Just look at the human mass!!! Im amazed the escalators could still move!

Just look at the human mass!!! I'm amazed the escalators could still move!

Kiasuism knows no boundaries.
We arrived at the park where the police are starting to move the crowd around. We were very lucky to find a spot at the perimeter of the park. However, we’d wished someone could cut down the trees which were blocking the view.

The Fireworks gala site.

The 53rd Fireworks gala at Yokohama

The wrappers are so cute. The buns are so filling it makes our Da Bao look like Xiao Long Bao.

Niku man (Meat buns / Chinese burger): The wrappers are so cute. The buns are so filling it makes our 'Da Bao' look like 'Xiao Long Bao'.

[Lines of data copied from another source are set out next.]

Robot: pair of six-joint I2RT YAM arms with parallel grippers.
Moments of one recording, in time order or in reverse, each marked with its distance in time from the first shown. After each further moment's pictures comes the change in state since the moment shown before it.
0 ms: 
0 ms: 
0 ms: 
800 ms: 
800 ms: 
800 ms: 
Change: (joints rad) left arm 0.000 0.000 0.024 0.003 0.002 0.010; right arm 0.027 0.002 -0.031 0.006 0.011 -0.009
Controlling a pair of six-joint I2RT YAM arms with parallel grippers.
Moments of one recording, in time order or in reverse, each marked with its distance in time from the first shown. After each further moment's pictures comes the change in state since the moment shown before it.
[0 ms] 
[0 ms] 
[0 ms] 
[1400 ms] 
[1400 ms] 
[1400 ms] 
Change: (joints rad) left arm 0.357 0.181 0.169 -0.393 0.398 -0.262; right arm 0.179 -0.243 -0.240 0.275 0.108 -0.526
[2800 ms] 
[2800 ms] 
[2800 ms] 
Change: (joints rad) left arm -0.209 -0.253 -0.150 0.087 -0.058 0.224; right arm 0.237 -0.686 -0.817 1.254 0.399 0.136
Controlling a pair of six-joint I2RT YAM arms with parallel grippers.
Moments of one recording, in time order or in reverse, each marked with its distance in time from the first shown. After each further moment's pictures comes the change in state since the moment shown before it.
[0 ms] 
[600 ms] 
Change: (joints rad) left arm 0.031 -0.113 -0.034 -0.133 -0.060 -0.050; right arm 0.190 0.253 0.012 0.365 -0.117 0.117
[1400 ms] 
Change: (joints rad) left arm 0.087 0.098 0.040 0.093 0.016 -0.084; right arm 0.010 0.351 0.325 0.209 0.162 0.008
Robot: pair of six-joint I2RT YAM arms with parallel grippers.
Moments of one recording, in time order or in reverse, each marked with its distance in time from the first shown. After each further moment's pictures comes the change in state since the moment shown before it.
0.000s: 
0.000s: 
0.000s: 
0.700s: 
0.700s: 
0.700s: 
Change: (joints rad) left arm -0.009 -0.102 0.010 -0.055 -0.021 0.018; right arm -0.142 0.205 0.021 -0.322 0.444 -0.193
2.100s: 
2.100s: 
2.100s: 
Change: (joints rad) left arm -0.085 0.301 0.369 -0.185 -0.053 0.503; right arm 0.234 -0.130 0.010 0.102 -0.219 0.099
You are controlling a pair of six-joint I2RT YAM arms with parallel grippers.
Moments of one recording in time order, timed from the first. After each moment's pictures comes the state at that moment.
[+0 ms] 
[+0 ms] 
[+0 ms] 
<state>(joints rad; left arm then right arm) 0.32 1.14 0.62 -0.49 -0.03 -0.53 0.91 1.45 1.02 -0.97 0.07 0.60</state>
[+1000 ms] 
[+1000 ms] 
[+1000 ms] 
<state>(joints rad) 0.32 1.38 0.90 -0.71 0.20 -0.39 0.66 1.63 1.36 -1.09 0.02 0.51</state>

I am perpetually always feeling the urge to go to the loo after last week’s mutton briyani. So it was one of the many terrible urges which makes my head spin that I had to go to a toilet. Luckily the friendly housewife next to us helped to watch after our spots by draping a towel over it while we searched for the loo. The nearest was a cafe where the queue is 10 persons long as everyone is dying to relieve themselves fully before the fireworks start. So I stood there and waited and drank up the menthol ointment with my nose to keep myself conscious. And when my turn came, the urge went away. Fark. As I went back to the park, the police had fenced off the area at the road junction and people were sitting behind the fence waiting for the gala to start. I saw Chihaya san and I went over to her but one of the organisers refused to let me go to her side.
Here’s what I love about Japan’s pacifist side.
The fence is low and made by tying a pole to two traffic cones. I waited till the organiser turn away before I leapt over the tiny fence. I could even mambo under it if I have the time. Seriously, I can’t pull such a thing off in Singapore where the fences are chest high with bars to prevent a hobbit from doing the mambo. And the best thing was they didn’t even bother to chase and pull me back to the other side.
We ate our dinner of niku man and Chinese yakisoba which Chihaya san bought.
And then, the sky grew really dark and the fireworks began.
Hanabi- badly photographed

Hanabi- badly photographed

It’s spectacular,magical,awesome and touching. It is an unforgettable experience which I cannot convey in words the awesomeness of watching the fireworks bloom and explode in a myriad of colors and huge golden showers! I particularly love the continuous bursting of golden showers which stream down like waterfall, bathing the sky in gold dust. And then there’s the fireworks that explode and stream down like meteor showers but each stream suddenly shoot in another direction like a comet changing its mind on where it wants to go. The fireworks were so marvellous I actually felt like crying then. (TwT) I’m so grateful towards Chihaya san for taking me to see the fireworks. ちはやしゃん、ありがとうございます!感動しました!
The way back was quite an experience too. It’s like a mass exodus of people as everyone made their long and tortuous way to the rail stations. There are rows of stalls to cater to the hungry. At the JR, it’s totally crazy! The stairs to the platforms are totally jammed with people! Again we were packed like sardines and I was wedged among 3 sweaty bodies. (–|||) At least I don’t have to hold onto anything. Chihaya san told me the morning rush hour is even worse. At least there is room to breathe here.